Northern California Wine-Country Wildfire Impact Study Shows Signs of Hope

While housing was devastated, wineries report that the blazes spared most vineyards and that tourism and sales are recovering in Napa, Sonoma and beyond
Northern California Wine-Country Wildfire Impact Study Shows Signs of Hope
Where the wildfires raged, forest and brush burned, while vineyards largely avoided destruction. (Courtesy of George Rose)
Jan 26, 2018

A study of the impact of last year’s wine-country wildfires by Sonoma State University’s Wine Business Institute shows that while the blazes were destructive, their long-term effects on the wine industry should not be as bad as feared.

“The most significant impact on the North Coast wine industry was an immediate and temporary slowdown of visitors to the region,” said Honore Comfort, the institute’s wine-business executive in residence. “We also have early indications from the broader economy that our regional recovery will be strong.”

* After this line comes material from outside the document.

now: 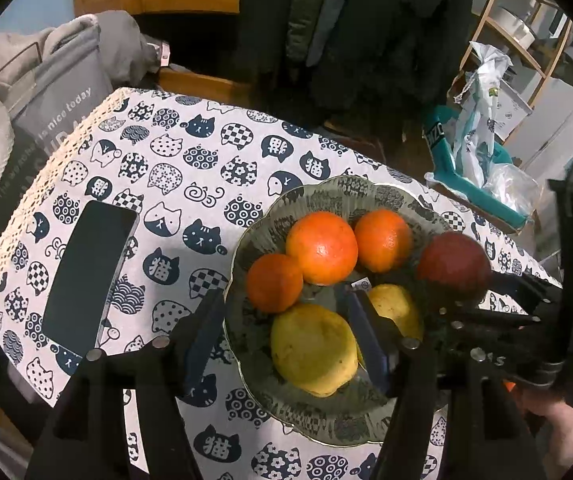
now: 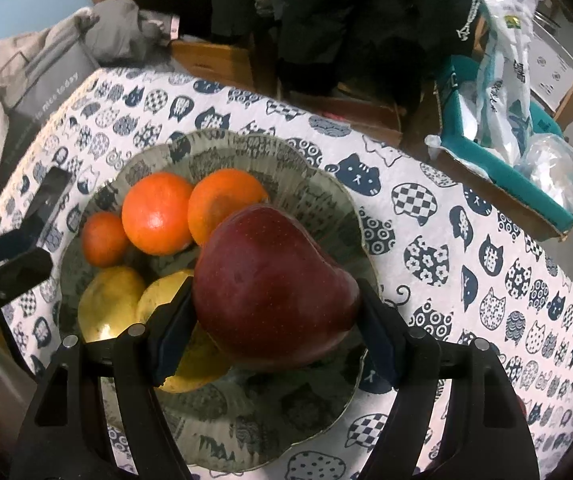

The fires burned across seven counties in Northern California in October, killing 44 people and burning close to 9,000 structures. Rebuilding, particularly in Sonoma County, will take years, and the loss of homes has exacerbated the existing housing shortage. The California Department of Insurance reported in December 2017 that the total of insured losses topped $3 billion. That number is expected to increase.

For recovery to take hold, the region will need its local industries to remain strong. And members of the wine industry report that they don’t expect serious long-term effects. The SSU group surveyed more than 200 vineyard and winery stakeholders in Napa, Sonoma, Solano, Lake and Mendocino counties and found that most of the damage to wineries was isolated and marginal.

According to the findings, 99.8 percent of North Coast vineyard acres—138,937 of 139,204 total acres—were unaffected by the fires. The report also found that only 0.5 percent of the 2017 winegrape crop was lost.

While about 75 winery-owned structures were lost to the flames, 93 percent of wineries—950 of 1,025 surveyed—reported being unaffected in terms of structural damage or long-term impact.

In many areas, vineyards served as firebreaks, which is one reason for the limited damage to both winery structures and vineyards. While some vintners will need to replace posts and irrigation systems, the vines are, for the most part, unharmed.

In terms of tourism, the survey found a drop in October 2017 tasting-room traffic compared with the previous year, but that November’s volume of winery visitors was closer to normal. Sixty-two percent of the wineries reported a drop in tasting-room sales, but three-quarters of respondents said that online sales were equal to or higher than last year’s.

Survey authors found that extensive media coverage of the disaster likely impacted tourism; respondents reported that the number of out-of-state visitors declined significantly following the wildfires.

That forced wineries to make it clear they were open for business. “We made sure we were out in front of the messaging to come back,” said Katie Bundschu, vice president of Sonoma's Gundlach Bundschu, noting that while there was a dip in tourism in October, levels are mostly back to normal. The family nearly lost their 160-year-old winery to the fire, and a house on the property was destroyed, but nothing from a wine-related standpoint was affected.

“Our next big step is following up as the 2017 wines are released and remind people that there’s nothing wrong with the vintage,” added Bundschu.

Many vintners are worried that consumers will believe all the 2017 wines have been compromised by smoke taint or that the fires mean that few wines were made. While it's not yet clear if wines made from grapes that were exposed to smoke have been impacted, the majority of grapes were harvested before the fires and should be just fine. And the harvest was a large one, meaning there will be plenty of wines available.

Bundschu’s remarks were echoed by the study’s authors: Comfort believes that going forward, their team of economists, industry executives and scientists can use their findings to help ensure confidence among consumers, media and trade organizations. “We anticipate that there could be potential misinterpretation of these wines once they’re released, and we want to put a plan in place to effectively communicate and educate,” she said, adding that they plan to include industry talking points and FAQs about the vintage in future press releases.

Comfort also said that the researchers were gratified to have the data to back up what vintners were reporting anecdotally, and that the wildfire damage wasn’t as bad as it may have seemed for the wine industry. She was also pleased to see the quick recovery that most wineries experienced. “We will continue to track these numbers as wineries close out their fiscal years, and plan to release more information in the spring,” she said.

The fire-impact study reported that historical data following natural disasters suggests that local economies often recover with no negative long-term effects. And charitable contributions help: Donors have given millions of dollars so far to support those directly impacted.